Nicht in der Jugend- und Bildungsarbeit, die ja nun seit Jahren auch eine tolle Arbeit macht, die viel zu wenig bekannt ist. Dort hat man das natürlich immer behandelt. Das heißt aber, insofern brach gedenkpolitisch in der Vergangenheit der Volksbund auseinander. Es gab die einen, die sehr traditionell sozusagen die Angehörigen pflegen, die historisch-politischen Fragen hinaushalten wollten, und andere, die mit Jugendlichen arbeiten, die sich mit der Geschichte konfrontieren, ethisch-moralische Fragen diskutieren und eine tolle Arbeit machen, und dafür übrigens sind wir ja auch vielfach gewürdigt worden bis hin zum Deutschen Nationalpreis in diesem Jahr. Es bricht auseinander, aber die Kräfte, die dies nicht wollen, haben jetzt die Oberhand und jetzt muss man sehen, wie es weitergeht.

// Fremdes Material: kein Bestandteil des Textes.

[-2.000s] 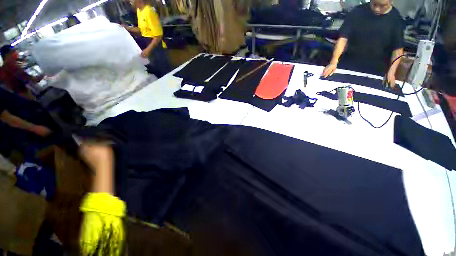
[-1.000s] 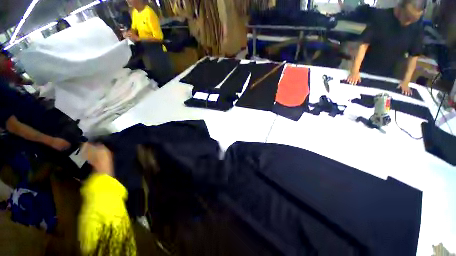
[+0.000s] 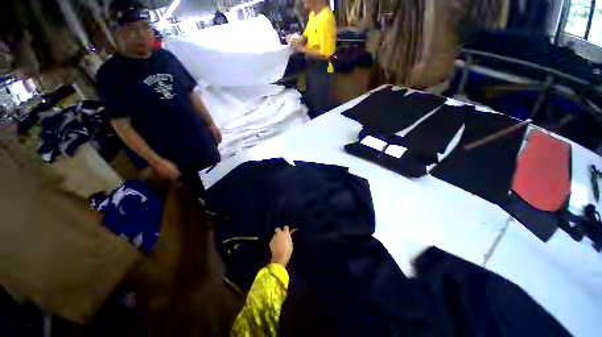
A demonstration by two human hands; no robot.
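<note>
The large navy-black cloth (image 3: 317, 197) lies rumpled over the near part of the white-topped table (image 3: 455, 233), with a bunched, folded heap at its left end. A thin yellow-orange selvedge line (image 3: 241, 238) shows on the heap's left side. My left hand (image 3: 282, 246), in a yellow sleeve, is on top of the heap with its fingers closed on the cloth at the selvedge. My right hand is not in view.
A person in a dark shirt (image 3: 162, 99) stands at the table's left end. White material (image 3: 254, 108) lies behind. Cut black panels (image 3: 478, 148), a red-orange piece (image 3: 542, 170), a stick (image 3: 495, 135) and a bundle with white labels (image 3: 384, 150) lie across the far side.
The view has swung left, bringing the person at the table end into full view. My left hand has moved from the cloth's far left edge onto the heap. The cloth is more bunched.
</note>
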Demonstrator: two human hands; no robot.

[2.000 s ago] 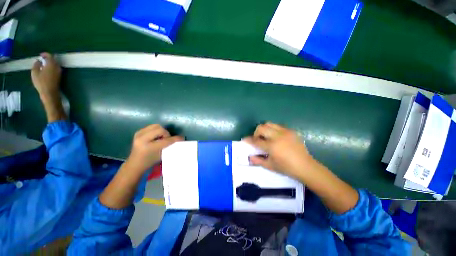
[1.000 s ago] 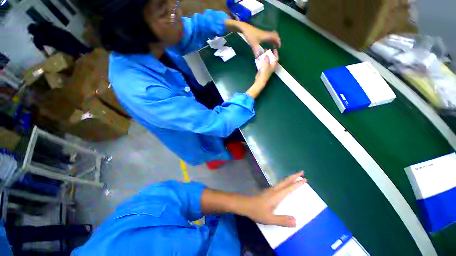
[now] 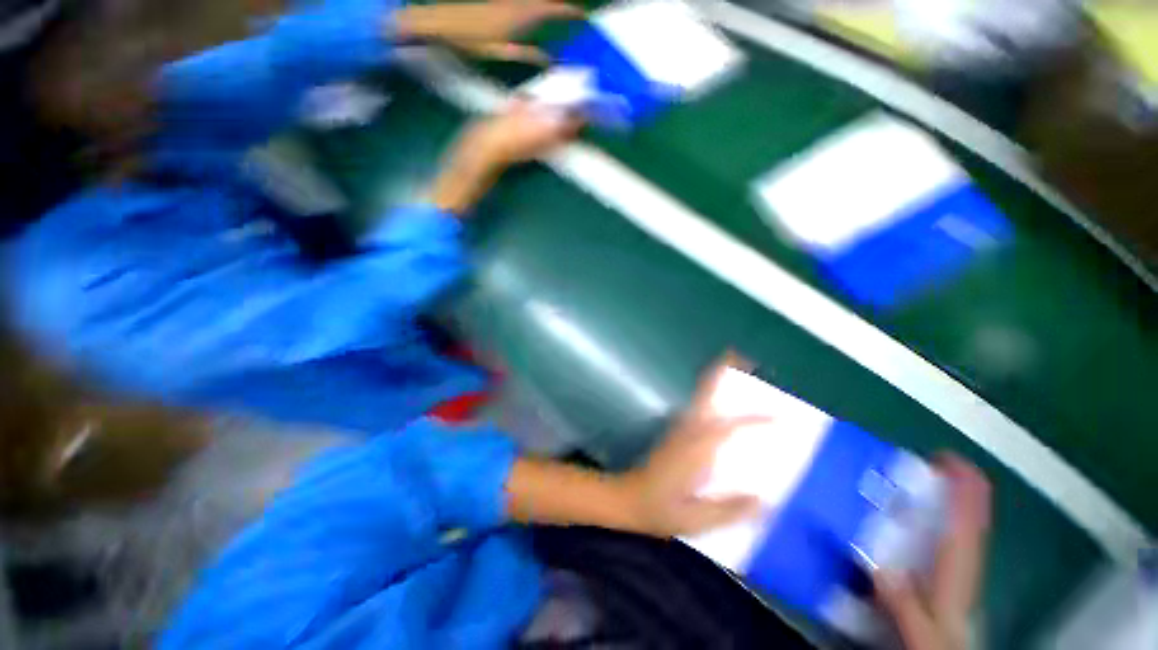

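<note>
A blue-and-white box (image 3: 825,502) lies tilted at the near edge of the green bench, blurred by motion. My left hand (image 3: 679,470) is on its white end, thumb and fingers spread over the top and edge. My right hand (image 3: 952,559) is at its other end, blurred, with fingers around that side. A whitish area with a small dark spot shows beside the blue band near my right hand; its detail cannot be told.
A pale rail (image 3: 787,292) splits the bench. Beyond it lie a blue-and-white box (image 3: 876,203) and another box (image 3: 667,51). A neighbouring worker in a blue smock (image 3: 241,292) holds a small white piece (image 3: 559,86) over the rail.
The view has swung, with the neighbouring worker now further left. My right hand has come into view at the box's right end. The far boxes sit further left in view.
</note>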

"Dass man mit der eigenen Familiengeschichte mit drin steckt"

Heckmann: Steckt dahinter auch so eine Haltung, die man beschreiben könnte mit den Worten, über Tote spricht man nicht schlecht? Wird da versucht, so ein bisschen den Mantel des Schweigens darüberzulegen?

Meckel: Das ist eine ganz wichtige Dimension, die immer wieder angesprochen wurde in der Debatte. Es ist natürlich verständlich, dass man, wenn es um die eigenen Verwandten und Angehörigen geht, es war zwar da viel Schlimmes, aber dass man mit der eigenen Familiengeschichte möglicherweise mit drin steckt. Das ist schwer zu verkraften. Ich kann das ja auch nachvollziehen.

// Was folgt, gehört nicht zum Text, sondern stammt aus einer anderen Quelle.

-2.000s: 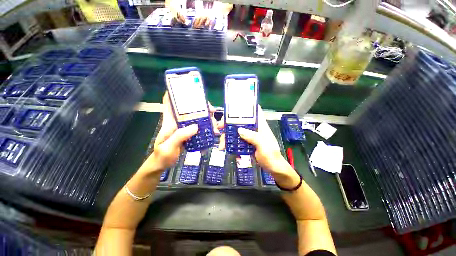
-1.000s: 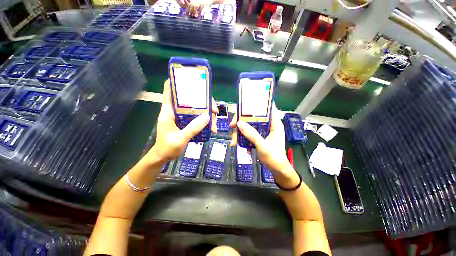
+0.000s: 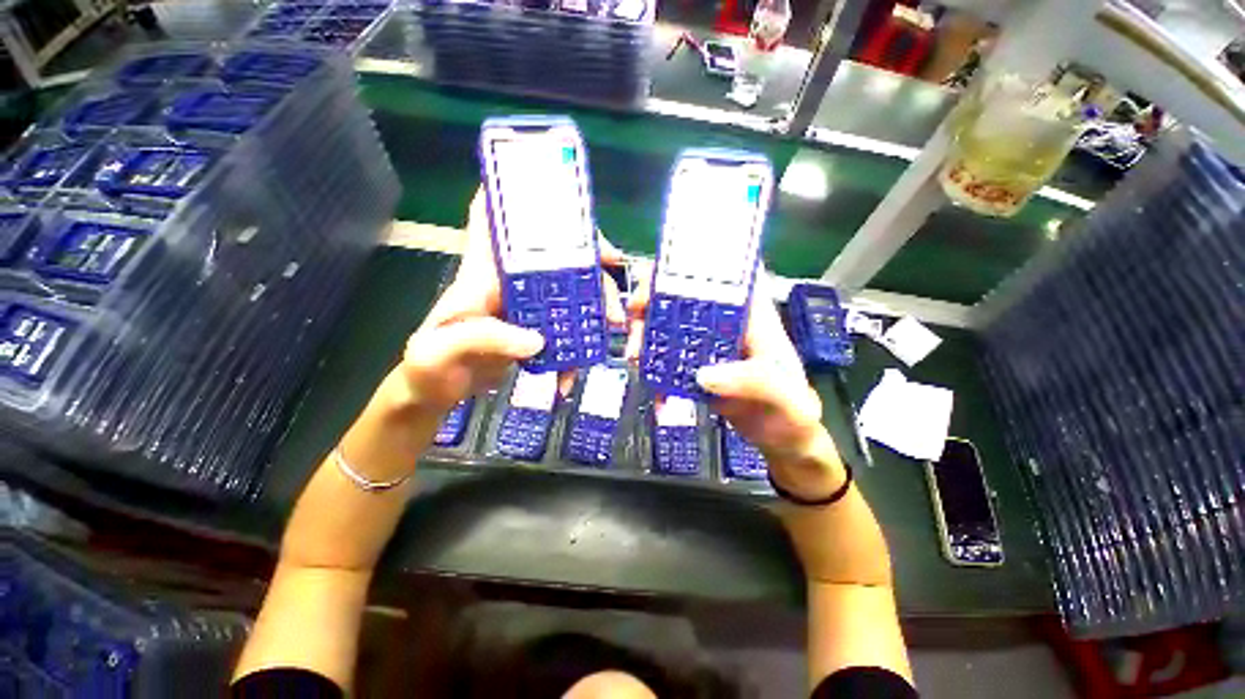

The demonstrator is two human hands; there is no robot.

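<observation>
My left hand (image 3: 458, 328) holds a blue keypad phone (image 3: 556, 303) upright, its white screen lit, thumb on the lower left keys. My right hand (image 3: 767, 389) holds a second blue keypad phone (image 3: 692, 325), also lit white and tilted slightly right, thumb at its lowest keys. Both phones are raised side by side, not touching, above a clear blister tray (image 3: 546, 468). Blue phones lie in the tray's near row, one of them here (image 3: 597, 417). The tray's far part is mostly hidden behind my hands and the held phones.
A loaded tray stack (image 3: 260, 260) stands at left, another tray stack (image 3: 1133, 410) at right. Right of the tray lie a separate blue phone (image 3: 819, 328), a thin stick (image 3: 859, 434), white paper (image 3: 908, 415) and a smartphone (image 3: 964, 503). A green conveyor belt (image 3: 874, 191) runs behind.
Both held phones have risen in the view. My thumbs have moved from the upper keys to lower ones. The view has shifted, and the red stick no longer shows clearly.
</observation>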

Mein Vater war Wehrmachtsoffizier. Er war etwa in Weißrussland, wie ich weiß. Ich weiß nicht, was er dort gemacht hat, und als ich jetzt letztens wieder dort war, macht mich das bis heute betroffen, wenn man weiß, dass ein Drittel der Bevölkerung fast umgekommen ist. Man fragt sich, wie war er da beteiligt. Und selbst wenn er nicht direkt beteiligt war, war er natürlich Teil dieser militärischen Macht, die diese Verbrechen möglich gemacht hat. Da kommen wir nicht von weg und dem müssen wir uns stellen, einschließlich der Dimension, dass dies in die eigene Familie hineinreicht, und das macht natürlich betroffen und schafft uns eine Verantwortung, die wir natürlich auch weitertragen müssen. Das sind ja wichtige Fragen, die uns bis heute berühren, denn in diesen Ländern sind wir heute unterwegs und tragen wir auch heute außenpolitische Verantwortung.

"Es ist bitter, dass wir dieses so nicht weiterführen konnten"

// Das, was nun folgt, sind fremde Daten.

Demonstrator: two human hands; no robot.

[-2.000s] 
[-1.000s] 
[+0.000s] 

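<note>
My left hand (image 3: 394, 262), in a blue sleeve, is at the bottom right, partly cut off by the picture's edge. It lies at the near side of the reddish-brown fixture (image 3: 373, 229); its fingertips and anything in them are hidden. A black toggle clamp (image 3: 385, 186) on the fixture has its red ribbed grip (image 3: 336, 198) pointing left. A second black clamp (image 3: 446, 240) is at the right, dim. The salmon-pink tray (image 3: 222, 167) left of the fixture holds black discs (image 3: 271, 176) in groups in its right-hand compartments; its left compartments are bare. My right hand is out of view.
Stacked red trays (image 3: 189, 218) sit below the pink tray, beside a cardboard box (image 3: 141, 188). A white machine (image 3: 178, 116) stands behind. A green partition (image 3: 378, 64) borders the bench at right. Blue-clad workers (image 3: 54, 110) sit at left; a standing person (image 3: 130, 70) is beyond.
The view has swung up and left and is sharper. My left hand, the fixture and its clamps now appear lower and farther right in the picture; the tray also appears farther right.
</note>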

Heckmann: Herr Meckel, wir haben nur noch 30 Sekunden Zeit. Einen ganz kurzen Satz. Fühlen Sie sich als Gescheiterter? Und wenn ja, wie bitter ist das für Sie?

Meckel: Es ist bitter, dass wir dieses so nicht weiterführen konnten. Wir waren auf einem guten Weg mit vielen Mitstreitern, und dass das nun offensichtlich vor die Wand gelaufen ist, das tut mir außerordentlich leid: Für die Arbeit, für den Verband, auch für die Gesellschaft, die dieses Thema braucht. Ja, ich hätte es gerne weitergemacht, aber es ging nicht.

Heckmann: Markus Meckel war das hier live im Deutschlandfunk, bis gestern Präsident des Volksbundes Deutsche Kriegsgräberfürsorge. Herr Meckel, ich danke Ihnen für das Gespräch und Ihre Zeit.

Meckel: Herzlichen Dank Ihnen.

Äußerungen unserer Gesprächspartner geben deren eigene Auffassungen wieder. Der Deutschlandfunk macht sich Äußerungen seiner Gesprächspartner in Interviews und Diskussionen nicht zu eigen.